Department of Emergency Medicine, University Health Network, ON, Toronto, Canada.
Division of Clinical Pharmacology and Toxicology, Department of Medicine, University of Toronto, Toronto, ON, Canada.
CJEM. 2022 Sep;24(6):650-658. doi: 10.1007/s43678-022-00326-9. Epub 2022 Jun 7.
There are conflicting recommendations for lay rescuer management of patients who are unresponsive and apneic due to opioid overdose. We evaluated the management of such patients at an urban supervised consumption site.
At a single urban supervised consumption site in Vancouver, BC, we conducted a retrospective chart review and administrative database linkage of consecutive patients who were unresponsive and apneic following witnessed opioid overdose between January 1, 2012 and December 31, 2017. We linked these visits with regional hospital records to define the entire care episode, which concluded when the patient was discharged from the supervised consumption site, ED, or hospital, or died. The primary outcome was successful resuscitation, defined as alive and neurologically intact (ambulatory and speaking coherently, or alert and oriented, or Glasgow Coma Scale 15) at the conclusion of the care episode. Secondary outcomes included mortality and predefined complications of resuscitation.
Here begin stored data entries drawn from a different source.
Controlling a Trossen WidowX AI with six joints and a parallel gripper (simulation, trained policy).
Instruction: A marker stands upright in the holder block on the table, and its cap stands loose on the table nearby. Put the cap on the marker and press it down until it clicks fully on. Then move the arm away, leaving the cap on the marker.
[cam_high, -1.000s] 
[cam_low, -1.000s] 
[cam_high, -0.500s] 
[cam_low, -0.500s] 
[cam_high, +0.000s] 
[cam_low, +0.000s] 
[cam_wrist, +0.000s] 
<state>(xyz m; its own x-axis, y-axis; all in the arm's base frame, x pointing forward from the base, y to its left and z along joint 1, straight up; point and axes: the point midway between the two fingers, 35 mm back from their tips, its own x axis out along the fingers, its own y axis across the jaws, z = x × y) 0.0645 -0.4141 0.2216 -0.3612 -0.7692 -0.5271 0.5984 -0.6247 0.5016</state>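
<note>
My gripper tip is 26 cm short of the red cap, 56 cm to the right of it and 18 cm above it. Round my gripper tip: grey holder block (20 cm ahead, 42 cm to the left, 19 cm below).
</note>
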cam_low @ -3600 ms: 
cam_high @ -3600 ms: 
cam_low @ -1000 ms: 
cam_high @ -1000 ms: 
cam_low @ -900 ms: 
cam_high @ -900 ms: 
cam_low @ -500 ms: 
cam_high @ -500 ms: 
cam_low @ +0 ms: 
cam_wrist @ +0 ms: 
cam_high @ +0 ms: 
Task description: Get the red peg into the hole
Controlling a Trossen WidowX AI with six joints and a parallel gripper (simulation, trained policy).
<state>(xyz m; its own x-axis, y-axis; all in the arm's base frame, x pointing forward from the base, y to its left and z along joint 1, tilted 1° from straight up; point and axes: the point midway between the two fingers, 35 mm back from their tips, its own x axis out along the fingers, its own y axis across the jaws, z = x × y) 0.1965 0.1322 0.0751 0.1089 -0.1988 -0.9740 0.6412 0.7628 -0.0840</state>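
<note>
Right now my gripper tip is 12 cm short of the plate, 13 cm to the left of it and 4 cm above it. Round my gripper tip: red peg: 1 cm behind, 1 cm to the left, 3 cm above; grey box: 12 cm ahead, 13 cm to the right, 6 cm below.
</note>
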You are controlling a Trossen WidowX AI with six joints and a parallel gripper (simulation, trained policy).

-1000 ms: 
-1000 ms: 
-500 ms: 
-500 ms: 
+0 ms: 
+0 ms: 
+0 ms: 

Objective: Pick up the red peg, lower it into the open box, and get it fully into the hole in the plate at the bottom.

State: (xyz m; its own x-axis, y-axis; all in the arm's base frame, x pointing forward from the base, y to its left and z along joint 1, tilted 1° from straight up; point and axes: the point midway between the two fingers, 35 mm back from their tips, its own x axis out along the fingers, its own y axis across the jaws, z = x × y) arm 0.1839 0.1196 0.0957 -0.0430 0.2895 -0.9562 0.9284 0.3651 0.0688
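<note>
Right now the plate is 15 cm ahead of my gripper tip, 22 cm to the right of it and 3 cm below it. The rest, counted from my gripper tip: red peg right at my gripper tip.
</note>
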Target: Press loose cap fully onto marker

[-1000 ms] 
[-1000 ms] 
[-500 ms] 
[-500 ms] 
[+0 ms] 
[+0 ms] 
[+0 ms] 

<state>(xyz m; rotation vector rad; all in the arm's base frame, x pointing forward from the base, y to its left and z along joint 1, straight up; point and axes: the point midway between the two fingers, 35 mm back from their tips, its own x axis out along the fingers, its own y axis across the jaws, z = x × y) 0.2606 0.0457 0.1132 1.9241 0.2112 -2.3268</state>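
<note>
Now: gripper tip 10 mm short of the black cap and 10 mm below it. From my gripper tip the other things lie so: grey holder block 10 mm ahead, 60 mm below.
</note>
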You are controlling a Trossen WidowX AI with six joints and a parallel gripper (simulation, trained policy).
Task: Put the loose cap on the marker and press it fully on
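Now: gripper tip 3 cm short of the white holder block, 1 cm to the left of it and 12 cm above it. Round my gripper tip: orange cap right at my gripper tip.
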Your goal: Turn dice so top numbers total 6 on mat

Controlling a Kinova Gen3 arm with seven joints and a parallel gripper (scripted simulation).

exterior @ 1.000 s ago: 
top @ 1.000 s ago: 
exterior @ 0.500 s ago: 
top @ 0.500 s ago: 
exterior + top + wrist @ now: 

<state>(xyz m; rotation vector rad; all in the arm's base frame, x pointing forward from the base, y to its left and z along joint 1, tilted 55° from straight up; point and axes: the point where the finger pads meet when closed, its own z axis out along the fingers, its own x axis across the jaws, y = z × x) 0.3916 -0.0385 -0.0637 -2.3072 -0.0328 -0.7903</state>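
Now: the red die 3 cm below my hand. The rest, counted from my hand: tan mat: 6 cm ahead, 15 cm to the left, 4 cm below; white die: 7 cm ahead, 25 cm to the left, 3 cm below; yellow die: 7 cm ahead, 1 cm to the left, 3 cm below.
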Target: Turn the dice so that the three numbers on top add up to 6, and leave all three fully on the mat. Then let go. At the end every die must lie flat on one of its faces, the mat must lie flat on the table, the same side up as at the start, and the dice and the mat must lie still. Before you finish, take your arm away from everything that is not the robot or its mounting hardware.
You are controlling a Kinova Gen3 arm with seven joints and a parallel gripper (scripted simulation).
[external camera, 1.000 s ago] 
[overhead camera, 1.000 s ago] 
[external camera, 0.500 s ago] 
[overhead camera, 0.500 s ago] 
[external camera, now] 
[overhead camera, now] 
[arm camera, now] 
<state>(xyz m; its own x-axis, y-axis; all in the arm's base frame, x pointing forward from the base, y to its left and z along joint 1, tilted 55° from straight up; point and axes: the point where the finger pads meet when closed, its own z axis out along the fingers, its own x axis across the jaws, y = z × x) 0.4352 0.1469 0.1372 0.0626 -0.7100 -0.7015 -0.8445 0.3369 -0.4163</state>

We collected 767 patients, with a median age of 43 and 81.6% male, with complete follow-up on 763 patients (99.5%). All patients were managed with oxygen and ventilation (100%, 95% CI 0.995-1.0); 715 (93.2%, 95% CI 0.911-0.949) received naloxone; no patients underwent chest compressions (0%, 95% CI 0-0.005). All patients with complete follow-up were alive and neurologically intact at the end of their care episode (100%, 95% CI 0.994-1.0). Overall, 191 (24.9%) patients were transported to hospital, and 15 (2.0%) patients required additional naloxone after leaving the supervised consumption site; 16 (2.1%) developed complications, and 1 patient was admitted to hospital.
At an urban supervised consumption site, all unresponsive, apneic patients with witnessed opioid overdose were successfully resuscitated with oxygen and/or naloxone. No patients required chest compressions.
对于因阿片类药物过量而导致无反应性和呼吸暂停的非专业急救人员,存在相互矛盾的推荐处理方法。我们评估了在城市监督使用场所中对这类患者的处理方法。
在不列颠哥伦比亚省温哥华的一个单一城市监督使用场所,我们对 2012 年 1 月 1 日至 2017 年 12 月 31 日期间,因目击阿片类药物过量而导致无反应性和呼吸暂停的连续患者进行了回顾性图表审查和行政数据库链接。我们将这些就诊与区域医院记录联系起来,以确定整个护理阶段,当患者从监督使用场所、急症室或医院出院或死亡时,该阶段结束。主要结局是成功复苏,定义为在护理阶段结束时存活且神经功能完整(能走动且言语清晰,或意识清醒且定向正常,或格拉斯哥昏迷量表评分为 15)。次要结局包括死亡率和复苏的预定义并发症。
我们共收集了 767 名患者,中位年龄为 43 岁,81.6%为男性,对 763 名患者(99.5%)进行了完整随访。所有患者均接受氧气和通气治疗(100%,95%置信区间 0.995-1.0);715 名患者(93.2%,95%置信区间 0.911-0.949)接受了纳洛酮;没有患者进行胸外按压(0%,95%置信区间 0-0.005)。所有接受完整随访的患者在护理阶段结束时均存活且神经功能完整(100%,95%置信区间 0.994-1.0)。总体而言,191 名患者(24.9%)被转运至医院,15 名患者(2.0%)离开监督使用场所后需要额外的纳洛酮;16 名患者(2.1%)出现并发症,1 名患者住院。
在城市监督使用场所,所有因目击阿片类药物过量而导致无反应性和呼吸暂停的患者均通过氧气和/或纳洛酮成功复苏。没有患者需要进行胸外按压。